BPMN-Chatbot reports 95% correctness with up to 94% token reduction vs ProMoAI but limits its evaluation to one-shot creation; BPMN Assistant explicitly targets the iterative-edit gap. BPMNGen evaluates human-centred quality dimensions (cognitive load, acceptability) that are complementary to BPMN Assistant's structural-correctness focus.

## Limitations (§6 of the paper)

- **Architectural scope:** No collaboration diagrams (pools/lanes), data objects, or complex artefacts. Workaround: decompose into single-participant processes.
- **Methodological asymmetry:** JSON pipeline has schema-validation retries; XML baseline has only single-pass generation.
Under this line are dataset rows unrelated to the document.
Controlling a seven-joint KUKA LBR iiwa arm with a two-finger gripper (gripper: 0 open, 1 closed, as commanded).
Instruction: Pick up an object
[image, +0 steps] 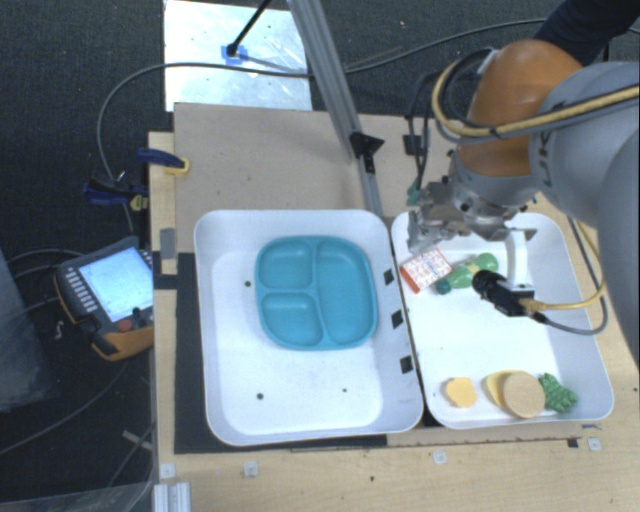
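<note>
- Since the task only asks for one object, the likeliest target is the red-and-white card-like item (424, 269), which lies flat at the upper left of the right bin (480, 345), close to the wall that it shares with the other bin.
- Just beside it on the right lies a green piece (470, 274), touching or nearly touching it, so a pick here risks catching both.
- Above these two hangs the tool (432, 228), low over the bin's upper left corner; its tips are hidden by the wrist hardware, so I cannot tell how far open it is or whether it has anything in hold.
- Its place there looks like a descent toward the card-like item, though that is a judgement.
- Well apart, along the bin's near edge, sit a small yellow piece (460, 393), a round tan piece (518, 393) and a green leafy piece (559, 394), in a row and untouched.
- Over in the left bin (225, 330) a teal divided plate (316, 292) rests flat.
- Both bins sit side by side on the desk (250, 150), within the arm's reach.
</note>
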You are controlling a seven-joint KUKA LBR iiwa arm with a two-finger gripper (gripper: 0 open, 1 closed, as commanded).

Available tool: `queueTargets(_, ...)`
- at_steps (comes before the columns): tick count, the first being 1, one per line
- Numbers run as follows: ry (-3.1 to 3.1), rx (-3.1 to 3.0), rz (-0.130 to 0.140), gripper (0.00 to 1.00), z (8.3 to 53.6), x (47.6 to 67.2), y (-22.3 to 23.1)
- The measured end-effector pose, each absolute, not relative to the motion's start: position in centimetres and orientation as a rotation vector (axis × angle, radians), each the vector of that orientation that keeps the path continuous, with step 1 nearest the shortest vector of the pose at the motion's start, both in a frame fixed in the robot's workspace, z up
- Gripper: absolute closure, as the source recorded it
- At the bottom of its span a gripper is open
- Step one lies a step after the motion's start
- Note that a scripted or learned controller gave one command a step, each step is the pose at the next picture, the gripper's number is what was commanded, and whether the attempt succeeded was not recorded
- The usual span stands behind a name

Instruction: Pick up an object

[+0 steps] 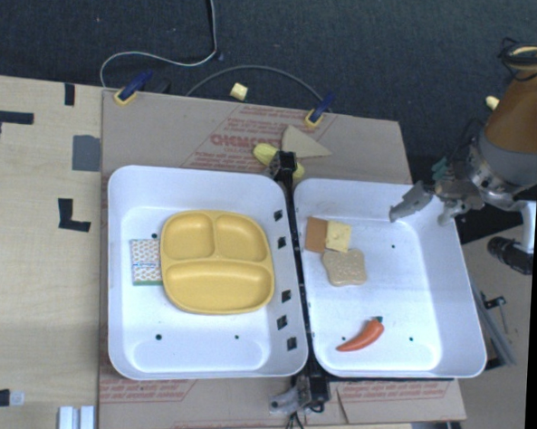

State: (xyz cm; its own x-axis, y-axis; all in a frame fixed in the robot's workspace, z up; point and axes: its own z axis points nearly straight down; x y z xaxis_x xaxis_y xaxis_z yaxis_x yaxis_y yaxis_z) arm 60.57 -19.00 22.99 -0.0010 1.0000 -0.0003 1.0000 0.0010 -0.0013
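The right bin (445,292) holds a brown square block (315,234) touching a pale yellow square (339,235), a beige toast-shaped piece (345,268) just below them, and a red chili pepper (362,335) near the front. My gripper (426,211) hangs over the bin's far right corner, well apart from all of these. Its two fingers are spread open with nothing between them. The orange band and grey wrist rise behind it at the upper right.
The left bin (128,210) carries a yellow divided plate (218,260) and a small patterned box (144,261) at the plate's left. Black clips line the seam between the bins (289,256). A yellow clamp (272,155) and cables lie on the cardboard behind.
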Motion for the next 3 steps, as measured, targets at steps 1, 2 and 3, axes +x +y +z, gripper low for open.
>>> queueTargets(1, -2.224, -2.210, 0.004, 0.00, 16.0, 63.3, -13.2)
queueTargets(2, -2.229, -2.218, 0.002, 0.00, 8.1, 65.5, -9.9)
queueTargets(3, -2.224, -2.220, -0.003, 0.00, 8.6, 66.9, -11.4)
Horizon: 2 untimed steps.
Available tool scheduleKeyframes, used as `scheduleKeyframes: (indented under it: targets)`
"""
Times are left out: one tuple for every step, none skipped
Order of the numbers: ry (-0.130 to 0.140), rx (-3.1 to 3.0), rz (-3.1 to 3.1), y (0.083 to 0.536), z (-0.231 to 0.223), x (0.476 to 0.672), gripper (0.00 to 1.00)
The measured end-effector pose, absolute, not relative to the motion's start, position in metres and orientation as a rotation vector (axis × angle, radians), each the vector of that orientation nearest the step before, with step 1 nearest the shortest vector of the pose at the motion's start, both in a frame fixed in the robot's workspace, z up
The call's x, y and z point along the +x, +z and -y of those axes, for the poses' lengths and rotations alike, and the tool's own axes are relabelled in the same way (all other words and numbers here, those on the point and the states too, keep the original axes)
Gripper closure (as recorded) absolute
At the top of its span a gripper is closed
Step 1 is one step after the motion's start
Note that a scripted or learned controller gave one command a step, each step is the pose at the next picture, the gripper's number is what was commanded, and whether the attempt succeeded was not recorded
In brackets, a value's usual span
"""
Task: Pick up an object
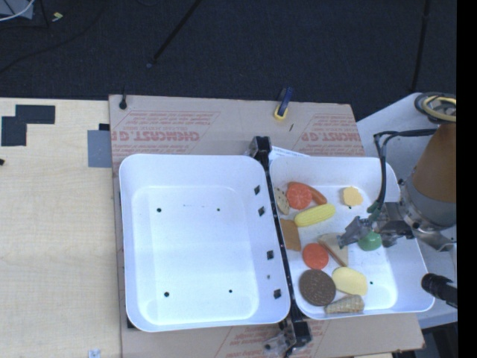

May overstate JSON's structural advantage.
- **Synthetic descriptions:** Real enterprise narratives would be more rigorous but unavailable; existing public corpora (Friedrich 2011, PET) lack validated gold-standard BPMN.
- **Semantic validation:** Token-replay conformance on simulated traces; no deadlock-freedom or [[concepts/soundness]] verification, no production-trace conformance.
- **Usability:** No HCI study with non-technical users; the "non-technical business analyst" target audience is not yet validated empirically.

## Connections

**Concepts:** [[concepts/agentic-bpm]] · [[concepts/business-process]] · [[concepts/conformance-checking]] · [[concepts/declarative-process-modelling]] · [[concepts/process-discovery]] · [[concepts/soundness]] · [[concepts/token-semantics]]

**Frameworks:** [[frameworks/bpmn]] · [[frameworks/dmn]]

**Methods:** [[methods/process-mining-basics]]

**Related sources:**
- [[sources/2024-kampik-large-process-models]] — LPM vision; BPMN Assistant is a concrete instantiation of the "Augmenting modeling and analysis with contextualized knowledge" Step-1 capability Kampik et al. articulate.
- [[sources/2018-dumas-fundamentals-of-bpm-ch3-essential-process-modeling]] — BPMN element catalogue BPMN Assistant subsets.
- [[sources/2010-mendling-reijers-vanderaalst-7pmg]] — guideline-driven model-quality target the validation layer partially enforces.
- [[sources/2026-calvanese-agentic-bpm-manifesto]] — APM positions LLM-driven modelling as one of the LLM-augmented BPM capabilities; BPMN Assistant operationalises it.
- [[syntheses/bpmn-modelling-practical-guide]] — constructive builder's guide whose pattern library the JSON IR conceptually mirrors.
- [[syntheses/llm-bpm-reading-list]] — entry under §A (Core LLM+BPM) and partial filler for §E.2.1 gap.